A graphic novel is being produced as a companion piece to the film projects, which is intended to follow the story after one of the short films. A feature-length film is also being developed by Seb McKinnon and his brother Liam McKinnon based on the Kin Fables universe.

== Plot ==

=== Kin ===
A lone knight blows a horn, and drops it on a muddied river bank. A boy runs out of his house and into an old forest, while the knight also searches through the forest. After arriving at a field, he is approached by spirits who hand him a primitive drum and the knight finds a saddled, white horse in the forest. After journeying further, the boy finds a girl standing by a river, who follows him and drops her necklace into the river. After coming to the top of a mountain with the girl following him, the boy bangs the drum, as the spirits from earlier perform a ritual in the field. The knight races through the trees on a horse as a giant raven comes down from the clouds at the mountain top, and envelops the boy. The knight arrives at the mountain top to find only the girl standing where the boy stood, looking outward in the direction the raven approached from.

=== Salvage ===
A plane flies over the ocean and through dense, grey clouds. The pilot fights for control of the plane, eventually losing control and plunging down into the ocean. The pilot wakes up on a rocky shore, and searches along it, looking out to sea. The pilot hears a girls laughter, then spots a woman in a white dress on the edge of the shore. The pilot heads towards the woman, and as he waves towards her, pain strikes his side, and his hand comes away from his side red with blood. The pilot keeps following the woman, who occasionally looks back towards him, away from the shore, and he leaves a trail of blood as he does so. The woman stands atop a cliff face and as the pilot approaches her, mist envelops her and she disappears. The pilot sees a small lighthouse and heads towards it, but collapses before reaching it.

A group of black clad men with fishing spears surround the pilot, and they perform a ritual upon him, mixing herbs and chanting, as he lies upon the rocky cliff. After the ritual, the woman in a white dress approaches the pilot, and places her necklace on the pilots neck. The black clad men lead the pilot out to sea on a small dingy, rowing it as the pilot gains consciousness. The black clad men stop rowing, and as the clouds move, the full moon shines down upon the dingy. The black clad man at the front turns to the pilot and looks at him, before every black clad man jumps into the water, and they sink into the water underneath the dingy.

=== Requiem ===
A young man wakes up in his bed, has a shower, and gets on his motorbike and leaves his house. He rides through the city and arrives at his destination, stops his bike and gets off. After travelling up to his office, he performs his work for the day, then leaves at night. He talks to a young woman in a club whilst drinking. The next morning, he wakes up in his bed, showers, rides his motorbike to work, and leaves once it's late. He meets with the same woman from the night before, and wakes up in his bed next to her. This cycle repeats itself again and again.

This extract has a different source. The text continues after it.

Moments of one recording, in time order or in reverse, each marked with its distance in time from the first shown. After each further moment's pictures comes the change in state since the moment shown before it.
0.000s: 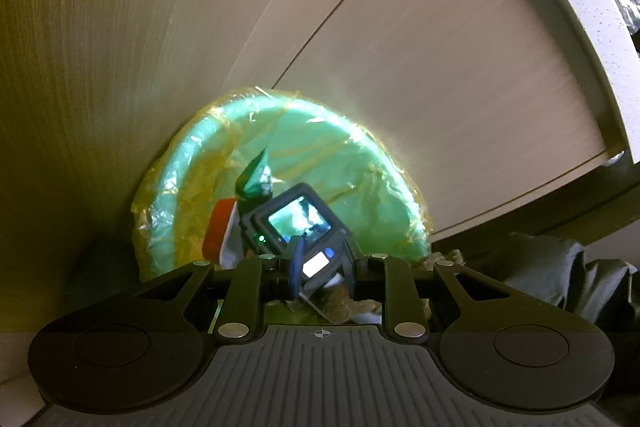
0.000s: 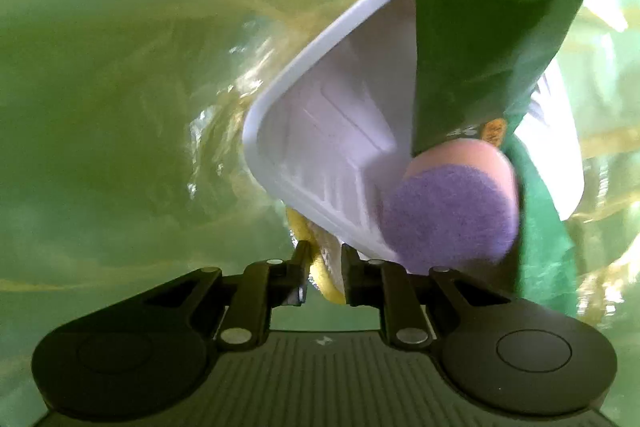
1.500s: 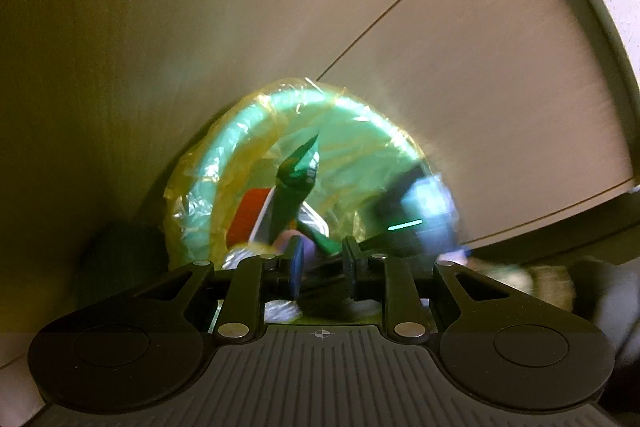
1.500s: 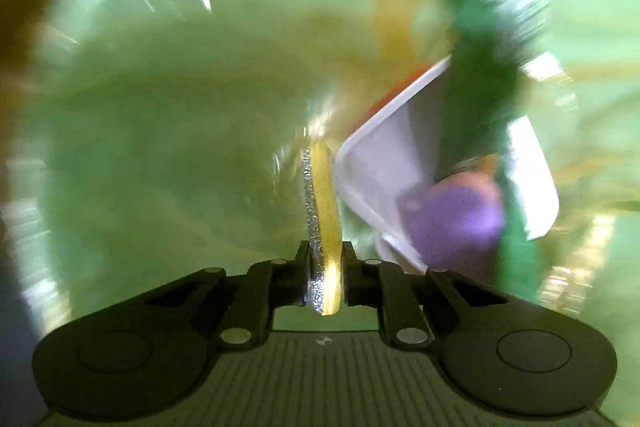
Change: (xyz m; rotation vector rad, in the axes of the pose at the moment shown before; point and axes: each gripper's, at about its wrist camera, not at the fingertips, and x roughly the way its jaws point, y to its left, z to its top) left arm 0.010 0.025 0.001 -0.099 0.003 0.044; right arm -0.164 0.016 -0.031 -0.059 -0.195 0.059
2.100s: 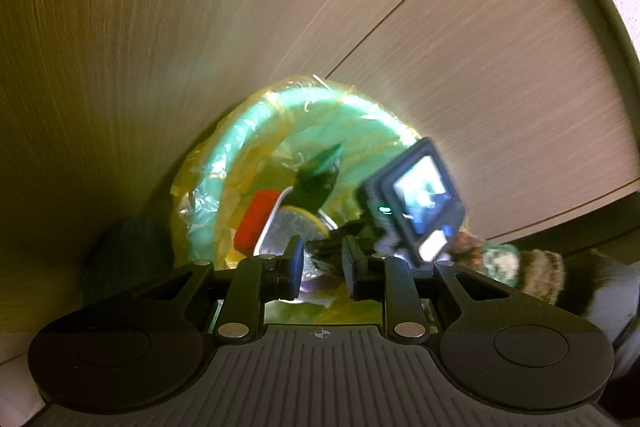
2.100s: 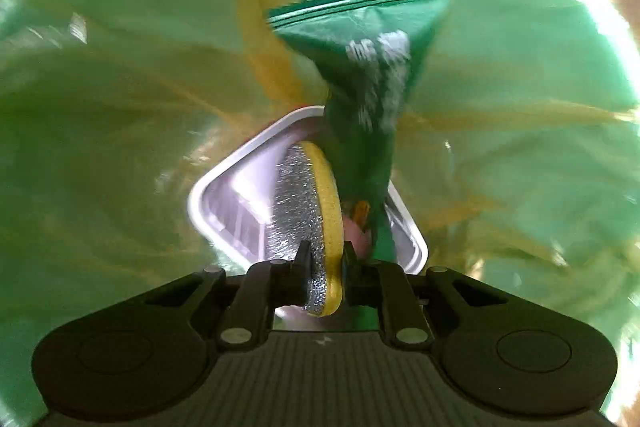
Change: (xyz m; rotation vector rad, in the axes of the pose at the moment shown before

As he approaches the club one night, an old man watches the young man on the street. After dancing with the young woman, the young man goes to the bar for a drink. After leaving the bar, the young man notices odd spirit like creatures in the crowd at the club, and he leaves. The young man stumbles down the street, memories of the spirits in his mind, and comes to rest in an alleyway. He notices the old man walking towards him. The old man approaches and pulls out a necklace from his jacket, giving it to the young man, before walking away into the darkness of the alley.

The young man leaves on his motorbike, while the old man trudges down an alleyway, collapsing against a wall. As the old man looks up at the crescent moon, a dark, birdlike figure flies across the sky. The young man drives away, out of the city and far into the countryside, eventually riding into a forest. After taking off his gloves and helmet, the young man ventures further into the forest and he comes across a white horse with a saddle. The young man finds a large house standing alone amongst the trees. After looking around, the young man reaches into one of the pools at the front of the house, and pulls out a small, yellow toy plane. As he looks up from the plane, the young man sees a woman in a white dress. The woman approaches the young man, and they embrace.

Spirits gather by a running river, and dip several seeds into the water.